FAISAL MOHAMMAD: [AFGHAN]
TRANSLATOR: Yes sir he said that we need like blanket we need everything. He said that we are poor people and he said the Taliban don’t let us to take anything from the Coalition forces. Yeah, yeah, yeah.
NATHAN: Basically if we give them humanitarian aid the Taliban comes in and takes it from them?
TRANSLATOR: Yeah, yes sir. He said that unfortunately that we cannot take and they been harassing us, bothering us.
NATHAN: Well tell him we are going to provide consistent security in this area. I mean we are going to help you guys you know live a secure life and have the things that you need so any information that you can give us about the Taliban will help us keep them away from you.
BEN: The men thank the Americans. They ask them for blankets but to bring them discretely. The Afghans continue to giggle nervously through the conversation. This are has never been secure. The Americans are here today but this will continue to be Taliban territory until the Americans set up a base or some kind of permanent presence here. A man at another house puts it this way. He and his family are stuck between the Coalition troops and the Taliban. The Americans head back to their vehicles. But there’s a problem. Two of the armored trucks are stuck in the mud, then there’s a bigger problem. Someone takes a few pot shots at the troops. They scatter for cover and return fire.
NATHAN: See any movement? Hey what’s the duration? Distance?
BEN: The soldiers look for the shooter, but no one’s there. Lt. Wagnon says it’s not an attack, it’s a message.

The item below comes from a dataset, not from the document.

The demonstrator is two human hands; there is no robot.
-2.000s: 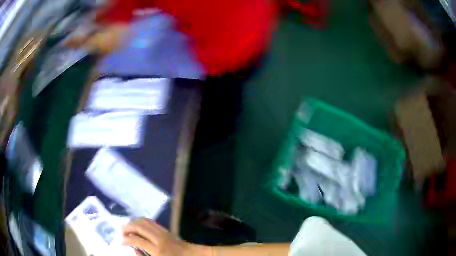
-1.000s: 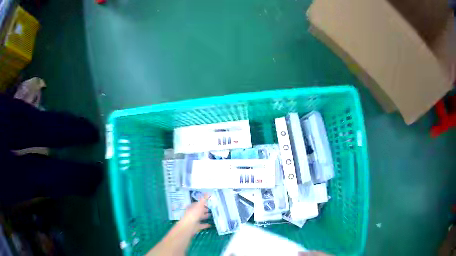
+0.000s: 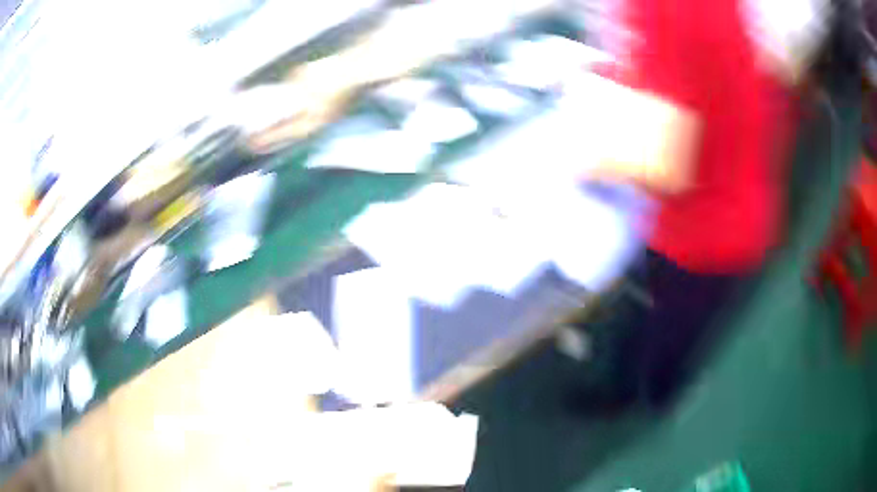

NATHAN: Yeah it’s just harassing fire. They’re just basically letting us know like, hey we know you’re here and we don’t like it.
BEN: It’s only a few hundred feet from where the troops talked to the Afghans. It could be the same people they just talked to. No one knows. Back at the unit’s headquarters, Captain Reim says it’s hard to know who is friend or foe here.
DUKE: That’s the hardest part is who you’re actually dealing with. I mean farmer by day, Taliban by night.
BEN: Captain Reim says he’ll continue to push deeper into this area. He hopes to set up an outpost so he and his unit can better monitor the region and provide closer security for the locals. But it’s hard with such a big area and so few troops. Alpha Company is at the edge of the current counterinsurgency effort to secure bigger population centers farther to the east. The Afghans here may be stuck between the Taliban and the US troops for some time to come. For The World I’m Ben Gilbert.